Both VRN genes have been cloned. VRN1 encodes a nuclear protein with B3 domains related to those in plant-specific transcription factors and able to bind DNA (Levy et al., 2002) . VRN2 encodes a nuclear-localised zinc-finger protein, which shows a similarity to Polycomb Group (PcG) proteins of plants and animals (Gendall et al., 2001) . In animals these proteins have been implicated in chromatin remodelling through histone modification (van Lohuizen, 1998; Birve et al., 2001) .
Consistent with this function for VRN genes, vernalisation treatments cause changes in histone methylation in discrete domains of the FLC gene, the changes seen in the H3 K9 domains of FLC do not occur in vrn mutants, whilst dimethylation of the H3 K27 domain is lost in vrn2 mutants; this is consistent with VRN1 functioning downstream of VRN2 (Bastow et al., 2004) .
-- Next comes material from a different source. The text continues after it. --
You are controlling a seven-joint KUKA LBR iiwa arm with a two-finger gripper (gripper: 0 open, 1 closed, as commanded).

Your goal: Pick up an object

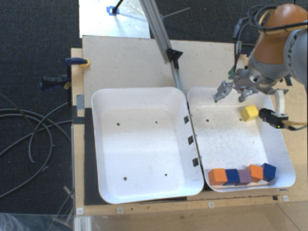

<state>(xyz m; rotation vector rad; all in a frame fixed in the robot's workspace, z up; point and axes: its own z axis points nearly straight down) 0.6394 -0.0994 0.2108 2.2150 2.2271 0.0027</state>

Vernalization Insensitive Genes
The expression levels of VRN1 and VRN2 are not changed by vernalisation. However, a third gene involved in the repression of FLC by vernalisation is VERNALIZATION INSENSITIVE 3 (VIN3), which encodes a plant homeodomain (PHD) finger containing protein (Sung and Amasino, 2004b) . This group of proteins often play a role in chromatin remodelling complexes (Aasland et al., 1995) . In contrast to vrn1 and vrn2 mutants, in vin3 mutants repression of FLC does not occur. VIN3 is expressed in the shoot and root apical meristems, where cold temperatures are perceived. The expression of VIN3 increases during vernalization, and a subsequent reduction of FLC is observed. When plants are returned to warm conditions, there is a decrease in the expression of VIN3. VIN3 is therefore essential for the initial repression of FLC during the vernalization response.
The current model of vernalization proposes that VIN3 represses FLC expression by reducing acetylation of histones in domains of the FLC gene. Subsequent histone methylation by VRN1 and VRN2 then ensures that FLC expression remains in a stable and repressed state after the plants are returned to warm temperatures (Sung and Amasino, 2004a, b), and until the chromatin is reset during meiosis.